**ENTRIES PROVIDED**
□ □ □ □ □
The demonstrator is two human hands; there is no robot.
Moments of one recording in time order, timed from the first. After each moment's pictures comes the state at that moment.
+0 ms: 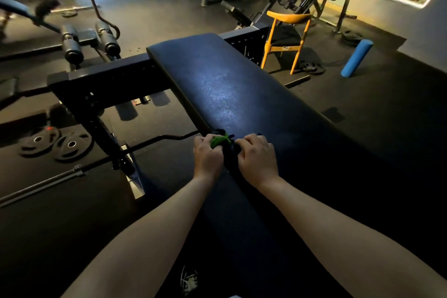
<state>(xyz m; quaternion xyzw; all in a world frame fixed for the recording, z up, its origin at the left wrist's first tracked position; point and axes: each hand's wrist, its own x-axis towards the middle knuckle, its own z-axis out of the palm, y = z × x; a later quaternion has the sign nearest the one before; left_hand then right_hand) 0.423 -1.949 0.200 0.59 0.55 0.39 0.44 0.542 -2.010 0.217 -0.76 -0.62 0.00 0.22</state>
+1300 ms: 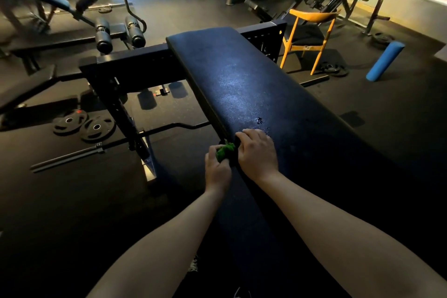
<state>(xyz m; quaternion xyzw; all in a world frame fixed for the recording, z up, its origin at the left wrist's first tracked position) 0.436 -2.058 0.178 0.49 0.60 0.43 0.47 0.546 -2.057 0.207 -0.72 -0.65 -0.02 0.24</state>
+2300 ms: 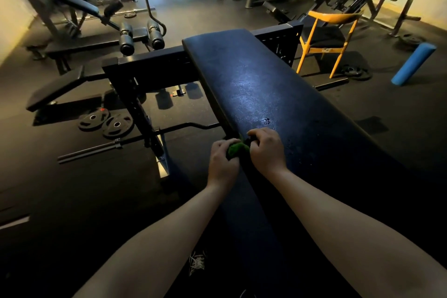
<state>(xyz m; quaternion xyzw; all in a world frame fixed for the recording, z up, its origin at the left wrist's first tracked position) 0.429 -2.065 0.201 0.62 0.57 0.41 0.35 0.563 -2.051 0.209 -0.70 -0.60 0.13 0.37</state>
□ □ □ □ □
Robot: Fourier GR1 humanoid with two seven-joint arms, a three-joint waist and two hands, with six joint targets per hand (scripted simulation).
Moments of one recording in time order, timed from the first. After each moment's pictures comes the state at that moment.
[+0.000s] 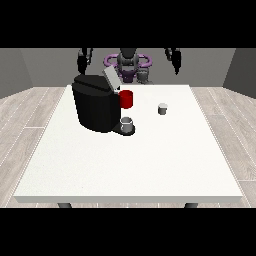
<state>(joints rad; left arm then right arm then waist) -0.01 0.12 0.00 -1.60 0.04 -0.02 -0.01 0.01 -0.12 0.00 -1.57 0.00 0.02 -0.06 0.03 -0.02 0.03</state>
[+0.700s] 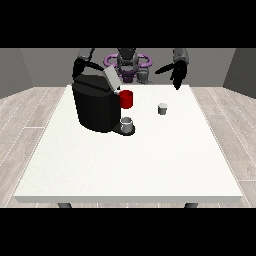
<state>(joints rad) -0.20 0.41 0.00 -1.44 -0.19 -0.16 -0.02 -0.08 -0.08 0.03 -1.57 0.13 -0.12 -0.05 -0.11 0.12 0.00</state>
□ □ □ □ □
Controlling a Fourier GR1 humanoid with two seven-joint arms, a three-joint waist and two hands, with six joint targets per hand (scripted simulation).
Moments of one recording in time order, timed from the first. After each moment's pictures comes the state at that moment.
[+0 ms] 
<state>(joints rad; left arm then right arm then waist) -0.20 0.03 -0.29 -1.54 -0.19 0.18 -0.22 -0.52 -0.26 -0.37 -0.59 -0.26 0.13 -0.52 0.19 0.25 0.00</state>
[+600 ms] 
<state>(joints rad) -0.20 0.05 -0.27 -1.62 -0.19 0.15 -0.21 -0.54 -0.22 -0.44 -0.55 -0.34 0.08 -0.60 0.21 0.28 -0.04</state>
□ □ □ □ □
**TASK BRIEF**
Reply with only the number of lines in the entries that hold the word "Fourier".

**RESPONSE AREA**
2